Audit backups and create reports with AWS Backup Audit Manager - AWS Backup

Audit backups and create reports with AWS Backup Audit Manager


AWS Backup Audit Manager is not available in Asia Pacific (Jakarta) Region, China (Beijing) Region, China (Ningxia) Region, Asia Pacific (Osaka) Region, AWS GovCloud (US-West), and AWS GovCloud (US-East) Regions.
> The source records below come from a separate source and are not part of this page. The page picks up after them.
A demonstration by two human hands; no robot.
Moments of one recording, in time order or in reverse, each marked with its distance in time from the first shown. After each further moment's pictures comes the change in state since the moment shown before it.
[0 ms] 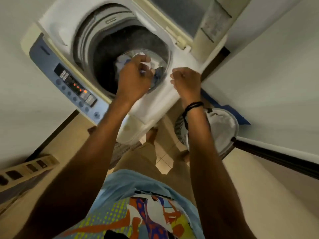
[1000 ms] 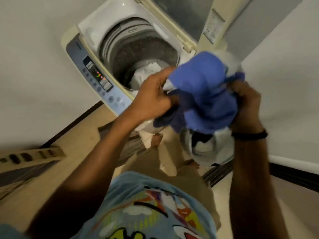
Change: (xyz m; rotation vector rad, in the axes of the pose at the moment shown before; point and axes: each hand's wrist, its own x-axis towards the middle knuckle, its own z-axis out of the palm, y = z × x) left_hand -0.143 0.075 -0.029 -0.271 -0.124 0.336; right_hand -0.168 -0.039 -0.163 0.837 -0.568 -0.209
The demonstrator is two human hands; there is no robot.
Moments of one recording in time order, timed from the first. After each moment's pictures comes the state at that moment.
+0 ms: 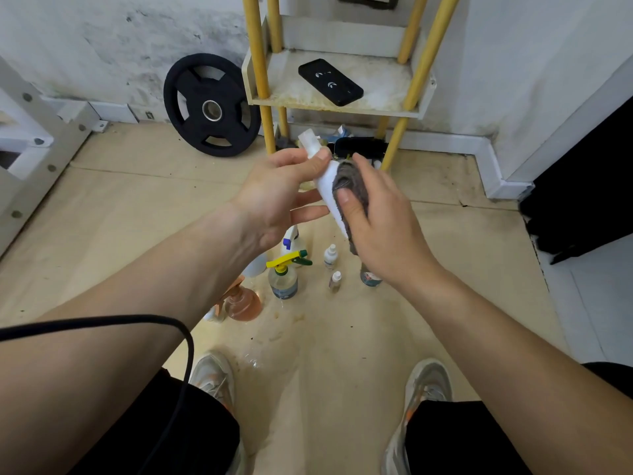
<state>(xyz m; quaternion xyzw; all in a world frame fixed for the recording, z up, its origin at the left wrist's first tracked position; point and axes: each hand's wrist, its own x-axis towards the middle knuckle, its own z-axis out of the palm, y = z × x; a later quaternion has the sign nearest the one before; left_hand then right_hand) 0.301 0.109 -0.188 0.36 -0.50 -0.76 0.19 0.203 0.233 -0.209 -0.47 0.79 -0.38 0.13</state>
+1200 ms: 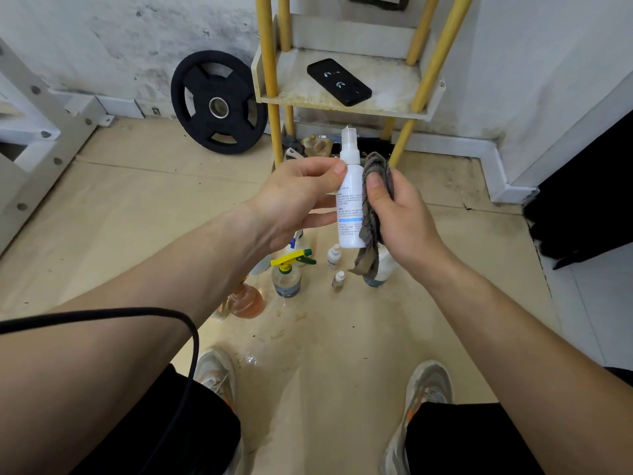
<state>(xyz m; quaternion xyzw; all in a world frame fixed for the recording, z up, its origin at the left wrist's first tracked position) 0.301 0.112 -0.193 0.34 -0.57 -0.73 0.14 0.189 0.225 -0.216 -0.35 0.70 -0.55 0.29</state>
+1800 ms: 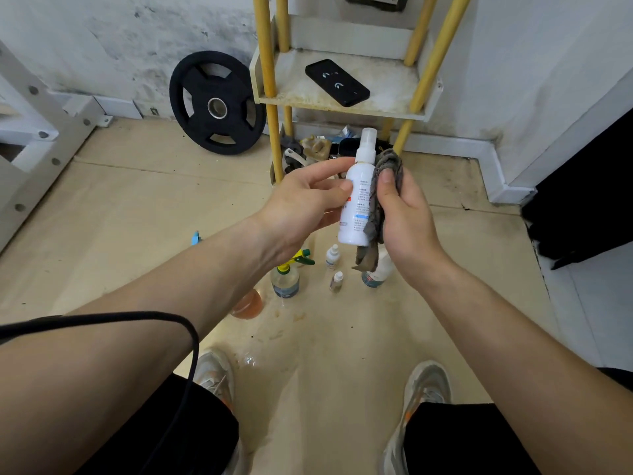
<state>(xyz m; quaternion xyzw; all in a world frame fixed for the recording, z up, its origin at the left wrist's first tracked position) 0.300 0.125 -0.199 0.31 -0.56 -0.75 0.17 0.192 0.223 -0.221 -0.27 0.66 -0.63 0.29</state>
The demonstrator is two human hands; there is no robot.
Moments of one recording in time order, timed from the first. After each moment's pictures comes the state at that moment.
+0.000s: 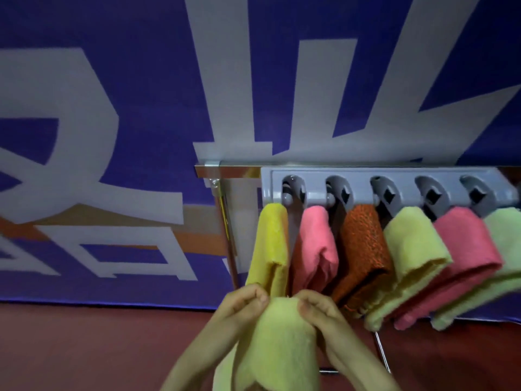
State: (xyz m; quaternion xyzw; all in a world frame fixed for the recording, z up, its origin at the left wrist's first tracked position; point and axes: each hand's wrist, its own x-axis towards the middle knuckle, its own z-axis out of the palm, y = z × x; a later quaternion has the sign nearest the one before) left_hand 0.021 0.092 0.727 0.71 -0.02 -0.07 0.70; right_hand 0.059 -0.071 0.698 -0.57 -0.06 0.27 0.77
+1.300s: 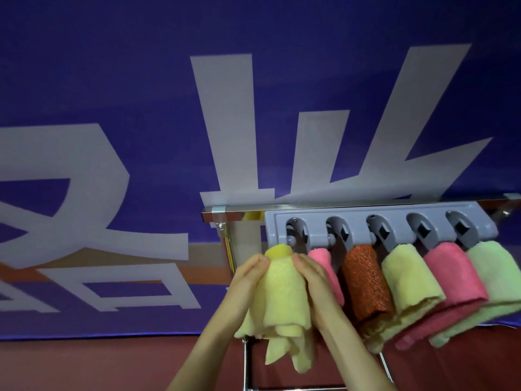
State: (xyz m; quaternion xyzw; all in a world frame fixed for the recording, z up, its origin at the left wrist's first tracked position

You can use AWS Backup Audit Manager to audit the compliance of your AWS Backup policies against controls that you define. A control is a procedure designed to audit the compliance of a backup requirement, such as the backup frequency or the backup retention period.

AWS Backup Audit Manager helps you answer questions such as:

  • "Am I backing up all my resources?"

  • "Are all of my backups encrypted?"

  • "Are my backups taking place daily?"

You can use AWS Backup Audit Manager to find backup activity and resources that are not yet compliant with the controls that you defined. Note that only active resources will be included when controls evaluate resources for compliance. For example, an Amazon EC2 instance in a running state will be evaluated. An EC2 instance in a stopped state will not be included in the compliance evaluation.

You can also use it to automatically generate an audit trail of daily and on-demand reports for your backup governance purposes.

The following steps provide an overview of how to use AWS Backup Audit Manager. For detailed walkthroughs, choose one of the topics at the end of this page.

  1. Create frameworks that contain one or more governance control templates. The preceding questions are examples of three governance control templates. You can customize the parameters of some governance control templates. For example, you can customize the last control to ask, “Are my backups taking place weekly?” instead of daily.

  2. View your framework to see how many of your resources are compliant (or non-compliant) with the controls you defined in that framework.

  3. Create reports of your backup and compliance status. Store these reports as demonstrable evidence of your compliance practices, or to identify individual backup activities and resources that are not yet in compliance.

    AWS Backup Audit Manager automatically generates a new report for you every 24 hours and publishes it to Amazon S3. You can also generate on-demand reports.


Before you create your first compliance-related framework, you must turn on resource tracking. Doing so allows AWS Config to track your AWS Backup resources. For technical documentation about how to manage resource tracking, see Setting up AWS Config with the console in the AWS Config Developer Guide.

Charges apply when you turn on resource tracking. For information about resource tracking pricing and billing for AWS Backup Audit Manager, see Metering, costs, and billing.